[Items from a data source]
===============

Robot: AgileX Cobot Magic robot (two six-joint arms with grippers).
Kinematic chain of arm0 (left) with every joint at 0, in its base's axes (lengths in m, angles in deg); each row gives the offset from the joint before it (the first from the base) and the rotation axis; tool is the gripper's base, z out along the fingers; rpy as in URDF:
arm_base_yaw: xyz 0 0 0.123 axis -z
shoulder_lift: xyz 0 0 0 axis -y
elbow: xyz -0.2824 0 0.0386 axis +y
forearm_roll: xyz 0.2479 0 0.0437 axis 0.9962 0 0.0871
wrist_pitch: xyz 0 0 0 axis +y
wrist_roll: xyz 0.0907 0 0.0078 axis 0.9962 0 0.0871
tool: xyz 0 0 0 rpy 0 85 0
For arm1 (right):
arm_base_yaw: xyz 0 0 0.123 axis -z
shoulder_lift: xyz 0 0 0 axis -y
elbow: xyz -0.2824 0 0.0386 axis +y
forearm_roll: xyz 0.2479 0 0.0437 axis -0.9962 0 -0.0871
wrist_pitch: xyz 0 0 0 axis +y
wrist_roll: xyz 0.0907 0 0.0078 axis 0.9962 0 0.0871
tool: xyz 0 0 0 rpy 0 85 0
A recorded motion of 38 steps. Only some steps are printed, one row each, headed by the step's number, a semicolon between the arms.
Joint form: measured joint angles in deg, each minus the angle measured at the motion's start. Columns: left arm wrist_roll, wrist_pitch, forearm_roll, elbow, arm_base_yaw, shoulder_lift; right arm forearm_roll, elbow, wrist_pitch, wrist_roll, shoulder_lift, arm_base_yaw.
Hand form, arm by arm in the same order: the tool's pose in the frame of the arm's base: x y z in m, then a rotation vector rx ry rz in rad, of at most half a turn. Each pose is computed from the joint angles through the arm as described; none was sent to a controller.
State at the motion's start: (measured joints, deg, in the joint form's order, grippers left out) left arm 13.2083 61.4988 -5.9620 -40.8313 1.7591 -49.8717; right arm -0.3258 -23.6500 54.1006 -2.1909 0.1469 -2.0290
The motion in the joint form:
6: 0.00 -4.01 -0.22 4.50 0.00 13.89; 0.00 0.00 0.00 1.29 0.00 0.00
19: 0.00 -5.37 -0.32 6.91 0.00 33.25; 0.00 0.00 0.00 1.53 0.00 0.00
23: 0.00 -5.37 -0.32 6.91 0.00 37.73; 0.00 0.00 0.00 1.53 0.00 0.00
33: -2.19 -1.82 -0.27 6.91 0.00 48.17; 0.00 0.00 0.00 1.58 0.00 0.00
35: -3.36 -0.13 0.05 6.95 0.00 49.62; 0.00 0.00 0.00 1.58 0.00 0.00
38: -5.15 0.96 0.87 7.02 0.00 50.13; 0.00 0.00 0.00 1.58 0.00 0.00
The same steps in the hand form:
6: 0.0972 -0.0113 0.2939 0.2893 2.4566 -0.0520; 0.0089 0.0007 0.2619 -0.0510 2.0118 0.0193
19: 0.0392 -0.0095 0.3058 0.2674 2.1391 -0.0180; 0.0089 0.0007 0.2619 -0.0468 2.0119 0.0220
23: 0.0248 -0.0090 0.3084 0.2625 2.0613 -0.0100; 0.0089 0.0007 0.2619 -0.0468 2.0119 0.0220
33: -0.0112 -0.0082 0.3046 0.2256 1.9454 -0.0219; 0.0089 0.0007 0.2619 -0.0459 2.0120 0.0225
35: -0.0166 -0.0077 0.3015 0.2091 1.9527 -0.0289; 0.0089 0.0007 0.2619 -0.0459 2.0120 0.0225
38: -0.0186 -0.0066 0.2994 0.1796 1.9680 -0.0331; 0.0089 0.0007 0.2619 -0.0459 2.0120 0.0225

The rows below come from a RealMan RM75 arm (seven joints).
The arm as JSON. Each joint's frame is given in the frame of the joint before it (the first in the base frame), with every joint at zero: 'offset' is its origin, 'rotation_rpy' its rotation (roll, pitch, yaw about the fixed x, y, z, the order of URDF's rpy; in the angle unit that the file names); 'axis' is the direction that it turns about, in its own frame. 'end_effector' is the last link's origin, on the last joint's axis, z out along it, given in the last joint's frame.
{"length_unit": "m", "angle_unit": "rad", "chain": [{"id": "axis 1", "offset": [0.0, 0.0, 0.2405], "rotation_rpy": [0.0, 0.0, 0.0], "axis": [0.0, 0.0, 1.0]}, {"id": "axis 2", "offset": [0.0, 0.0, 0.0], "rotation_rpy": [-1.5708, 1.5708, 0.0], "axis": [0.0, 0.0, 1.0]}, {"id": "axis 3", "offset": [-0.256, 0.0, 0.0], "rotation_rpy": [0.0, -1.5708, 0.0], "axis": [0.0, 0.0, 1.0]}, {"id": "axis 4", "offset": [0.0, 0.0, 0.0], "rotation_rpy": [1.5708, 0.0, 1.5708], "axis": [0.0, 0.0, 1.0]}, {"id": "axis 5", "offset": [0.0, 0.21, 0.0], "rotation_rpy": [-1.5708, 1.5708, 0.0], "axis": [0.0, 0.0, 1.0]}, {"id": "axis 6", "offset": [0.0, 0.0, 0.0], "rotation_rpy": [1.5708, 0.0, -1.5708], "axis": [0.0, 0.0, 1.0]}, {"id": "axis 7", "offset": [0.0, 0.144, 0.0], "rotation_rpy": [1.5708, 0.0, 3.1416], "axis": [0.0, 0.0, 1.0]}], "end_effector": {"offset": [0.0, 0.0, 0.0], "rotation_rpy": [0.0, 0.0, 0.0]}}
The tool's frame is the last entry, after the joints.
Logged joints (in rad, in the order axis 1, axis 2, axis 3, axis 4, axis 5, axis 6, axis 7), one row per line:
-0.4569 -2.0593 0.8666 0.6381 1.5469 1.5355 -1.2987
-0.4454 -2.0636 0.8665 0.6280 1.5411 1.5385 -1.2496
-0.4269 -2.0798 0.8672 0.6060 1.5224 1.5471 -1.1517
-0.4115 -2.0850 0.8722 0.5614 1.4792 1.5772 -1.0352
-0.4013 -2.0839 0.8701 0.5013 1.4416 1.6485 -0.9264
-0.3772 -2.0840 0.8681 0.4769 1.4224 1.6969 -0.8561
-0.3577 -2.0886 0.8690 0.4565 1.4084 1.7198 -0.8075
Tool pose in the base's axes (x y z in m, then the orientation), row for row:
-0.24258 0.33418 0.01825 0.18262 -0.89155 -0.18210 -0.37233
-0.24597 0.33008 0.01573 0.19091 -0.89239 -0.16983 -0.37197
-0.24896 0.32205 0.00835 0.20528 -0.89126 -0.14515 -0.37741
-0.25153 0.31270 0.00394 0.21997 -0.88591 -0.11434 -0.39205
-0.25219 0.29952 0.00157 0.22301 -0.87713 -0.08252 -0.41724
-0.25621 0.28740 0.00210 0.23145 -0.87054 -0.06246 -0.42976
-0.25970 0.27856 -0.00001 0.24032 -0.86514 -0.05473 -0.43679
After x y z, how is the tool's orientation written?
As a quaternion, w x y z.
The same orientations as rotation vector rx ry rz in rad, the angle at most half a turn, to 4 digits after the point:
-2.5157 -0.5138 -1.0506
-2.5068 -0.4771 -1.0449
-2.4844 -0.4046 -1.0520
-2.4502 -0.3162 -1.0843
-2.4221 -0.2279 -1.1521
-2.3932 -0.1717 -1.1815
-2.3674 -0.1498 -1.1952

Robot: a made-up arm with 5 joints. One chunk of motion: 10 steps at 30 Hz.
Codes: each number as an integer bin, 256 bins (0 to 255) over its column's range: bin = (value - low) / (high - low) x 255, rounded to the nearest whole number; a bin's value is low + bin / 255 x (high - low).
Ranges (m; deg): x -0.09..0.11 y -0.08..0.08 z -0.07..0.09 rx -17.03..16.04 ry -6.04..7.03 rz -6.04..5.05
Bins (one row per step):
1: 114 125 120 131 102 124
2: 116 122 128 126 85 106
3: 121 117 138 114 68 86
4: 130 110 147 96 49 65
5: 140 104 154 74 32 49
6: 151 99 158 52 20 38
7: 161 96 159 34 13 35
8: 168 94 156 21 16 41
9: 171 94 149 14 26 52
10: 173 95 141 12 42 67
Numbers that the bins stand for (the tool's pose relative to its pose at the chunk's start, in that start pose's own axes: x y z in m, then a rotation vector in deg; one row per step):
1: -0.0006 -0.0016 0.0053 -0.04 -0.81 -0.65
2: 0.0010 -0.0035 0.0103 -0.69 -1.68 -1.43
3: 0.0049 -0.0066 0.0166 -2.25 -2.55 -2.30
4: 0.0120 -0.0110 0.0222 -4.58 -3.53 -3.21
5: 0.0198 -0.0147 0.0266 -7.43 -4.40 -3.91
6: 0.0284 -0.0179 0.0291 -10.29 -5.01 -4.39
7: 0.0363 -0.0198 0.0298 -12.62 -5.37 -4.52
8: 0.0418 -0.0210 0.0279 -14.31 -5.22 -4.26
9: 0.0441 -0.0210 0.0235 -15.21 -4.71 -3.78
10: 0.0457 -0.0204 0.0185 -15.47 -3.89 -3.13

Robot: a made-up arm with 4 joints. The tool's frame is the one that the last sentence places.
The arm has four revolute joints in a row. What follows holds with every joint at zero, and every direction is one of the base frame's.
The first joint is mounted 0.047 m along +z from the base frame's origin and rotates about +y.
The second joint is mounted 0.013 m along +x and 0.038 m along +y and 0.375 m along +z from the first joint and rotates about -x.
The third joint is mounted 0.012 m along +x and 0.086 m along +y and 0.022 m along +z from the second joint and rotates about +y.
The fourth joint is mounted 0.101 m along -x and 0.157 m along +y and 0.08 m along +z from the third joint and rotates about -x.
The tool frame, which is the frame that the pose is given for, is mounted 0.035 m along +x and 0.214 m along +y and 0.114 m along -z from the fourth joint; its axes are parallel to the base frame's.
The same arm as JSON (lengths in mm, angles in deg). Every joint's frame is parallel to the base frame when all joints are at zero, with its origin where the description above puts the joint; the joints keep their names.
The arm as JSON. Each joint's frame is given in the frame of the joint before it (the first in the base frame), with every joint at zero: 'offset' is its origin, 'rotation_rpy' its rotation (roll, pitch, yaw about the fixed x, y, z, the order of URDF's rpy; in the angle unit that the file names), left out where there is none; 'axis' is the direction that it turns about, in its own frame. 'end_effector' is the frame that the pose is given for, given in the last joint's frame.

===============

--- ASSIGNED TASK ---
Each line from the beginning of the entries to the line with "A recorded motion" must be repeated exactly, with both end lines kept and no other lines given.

--- FINAL ANSWER ---
Robot: AgileX Cobot Magic robot (two six-joint arms with grippers).
Kinematic chain of arm0 (left) with every joint at 0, in its base's axes (lengths in m, angles in deg); each row gives the offset from the joint before it (the first from the base) and the rotation axis; tool is the gripper's base, z out along the fingers; rpy as in URDF:
arm_base_yaw: xyz 0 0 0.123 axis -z
shoulder_lift: xyz 0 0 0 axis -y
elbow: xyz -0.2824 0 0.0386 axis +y
forearm_roll: xyz 0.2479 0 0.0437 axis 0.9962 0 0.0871
wrist_pitch: xyz 0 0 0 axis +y
wrist_roll: xyz 0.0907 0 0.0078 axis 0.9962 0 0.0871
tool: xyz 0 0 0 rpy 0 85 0
For arm1 (right):
arm_base_yaw: xyz 0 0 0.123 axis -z
shoulder_lift: xyz 0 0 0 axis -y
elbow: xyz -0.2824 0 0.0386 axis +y
forearm_roll: xyz 0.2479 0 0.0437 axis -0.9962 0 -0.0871
wrist_pitch: xyz 0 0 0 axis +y
wrist_roll: xyz 0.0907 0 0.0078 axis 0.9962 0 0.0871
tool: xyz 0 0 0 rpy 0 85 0
A recorded motion of 38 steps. Only some steps are printed, one row each, headed by the step's number, a semicolon between the arms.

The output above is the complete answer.